What you are asked to do: Your output must match the data word for word, with every line included.

Data excerpt:

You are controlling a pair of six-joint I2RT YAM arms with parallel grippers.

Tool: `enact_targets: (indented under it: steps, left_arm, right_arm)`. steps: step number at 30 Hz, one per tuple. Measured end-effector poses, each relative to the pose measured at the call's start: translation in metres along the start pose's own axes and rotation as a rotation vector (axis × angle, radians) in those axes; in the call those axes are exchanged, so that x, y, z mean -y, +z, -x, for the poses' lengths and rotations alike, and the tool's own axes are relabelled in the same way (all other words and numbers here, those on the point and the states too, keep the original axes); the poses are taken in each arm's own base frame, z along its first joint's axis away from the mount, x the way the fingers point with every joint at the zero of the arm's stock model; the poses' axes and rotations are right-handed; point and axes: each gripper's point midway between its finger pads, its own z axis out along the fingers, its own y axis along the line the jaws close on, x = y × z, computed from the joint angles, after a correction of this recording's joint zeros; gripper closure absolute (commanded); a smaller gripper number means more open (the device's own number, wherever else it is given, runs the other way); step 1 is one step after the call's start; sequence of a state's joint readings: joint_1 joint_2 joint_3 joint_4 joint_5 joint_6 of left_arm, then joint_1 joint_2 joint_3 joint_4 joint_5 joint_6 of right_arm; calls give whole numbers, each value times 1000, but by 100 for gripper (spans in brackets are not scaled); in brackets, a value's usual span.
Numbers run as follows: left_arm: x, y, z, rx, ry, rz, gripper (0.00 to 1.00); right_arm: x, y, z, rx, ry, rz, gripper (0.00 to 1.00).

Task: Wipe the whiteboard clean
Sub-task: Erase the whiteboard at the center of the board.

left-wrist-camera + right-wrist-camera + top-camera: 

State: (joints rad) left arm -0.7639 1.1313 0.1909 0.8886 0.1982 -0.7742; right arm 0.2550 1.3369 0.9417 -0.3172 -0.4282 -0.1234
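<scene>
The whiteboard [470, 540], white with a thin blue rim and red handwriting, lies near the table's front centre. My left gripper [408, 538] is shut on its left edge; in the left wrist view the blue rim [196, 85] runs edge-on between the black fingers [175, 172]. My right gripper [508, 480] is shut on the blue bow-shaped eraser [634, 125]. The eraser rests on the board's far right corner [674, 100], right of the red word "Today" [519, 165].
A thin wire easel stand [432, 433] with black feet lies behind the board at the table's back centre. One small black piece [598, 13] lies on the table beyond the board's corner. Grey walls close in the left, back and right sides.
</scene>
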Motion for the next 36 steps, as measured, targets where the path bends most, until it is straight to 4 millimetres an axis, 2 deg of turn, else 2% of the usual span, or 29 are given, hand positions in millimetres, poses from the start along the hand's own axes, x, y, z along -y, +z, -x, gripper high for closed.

Solution for this exercise:
You are controlling a pair of six-joint I2RT YAM arms with parallel grippers.

Tool: `enact_targets: (indented under it: steps, left_arm, right_arm)`. steps: step number at 30 Hz, one per tuple. Measured end-effector poses, each relative to the pose measured at the call's start: translation in metres along the start pose's own axes and rotation as a rotation vector (axis × angle, radians) in those axes; in the call those axes are exchanged, so that x, y, z mean -y, +z, -x, for the poses' lengths and rotations alike, and the tool's own axes are relabelled in the same way (all other words and numbers here, those on the point and the states too, keep the original axes); the poses are taken in each arm's own base frame, z along its first joint's axis away from the mount, x the way the fingers point with every joint at the zero of the arm's stock model; the poses' axes and rotations are right-handed; point and axes: each gripper's point midway between its finger pads, its own z axis out along the fingers, its own y axis along the line the jaws close on, x = y × z, computed from the joint angles, after a correction of this recording's joint zeros; gripper closure absolute (commanded); a smaller gripper number means more open (the device's own number, wherever else it is given, runs the other way); step 1 is one step after the call's start; sequence of a state's joint readings: joint_1 joint_2 joint_3 joint_4 joint_5 joint_6 of left_arm, then joint_1 joint_2 joint_3 joint_4 joint_5 joint_6 of right_arm; calls give whole numbers, each value times 1000, but by 100 for gripper (spans in brackets are not scaled); in brackets, a value's usual span.
Numbers run as follows: left_arm: x, y, z, rx, ry, rz, gripper (0.00 to 1.00); right_arm: x, y, z, rx, ry, rz, gripper (0.00 to 1.00).

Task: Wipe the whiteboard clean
Sub-task: Erase the whiteboard at the center of the board.

left-wrist-camera + right-wrist-camera + top-camera: 

State: (joints rad) left arm -0.7639 1.1313 0.1909 0.8886 0.1982 -0.7742; right arm 0.2550 1.3369 0.9417 -0.3172 -0.4282 -0.1234
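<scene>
The whiteboard [470, 540], white with a thin blue rim and red handwriting, lies near the table's front centre. My left gripper [408, 538] is shut on its left edge; in the left wrist view the blue rim [196, 85] runs edge-on between the black fingers [175, 172]. My right gripper [508, 480] is shut on the blue bow-shaped eraser [634, 125]. The eraser rests on the board's far right corner [674, 100], right of the red word "Today" [519, 165].
A thin wire easel stand [432, 433] with black feet lies behind the board at the table's back centre. One small black piece [598, 13] lies on the table beyond the board's corner. Grey walls close in the left, back and right sides.
</scene>
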Motion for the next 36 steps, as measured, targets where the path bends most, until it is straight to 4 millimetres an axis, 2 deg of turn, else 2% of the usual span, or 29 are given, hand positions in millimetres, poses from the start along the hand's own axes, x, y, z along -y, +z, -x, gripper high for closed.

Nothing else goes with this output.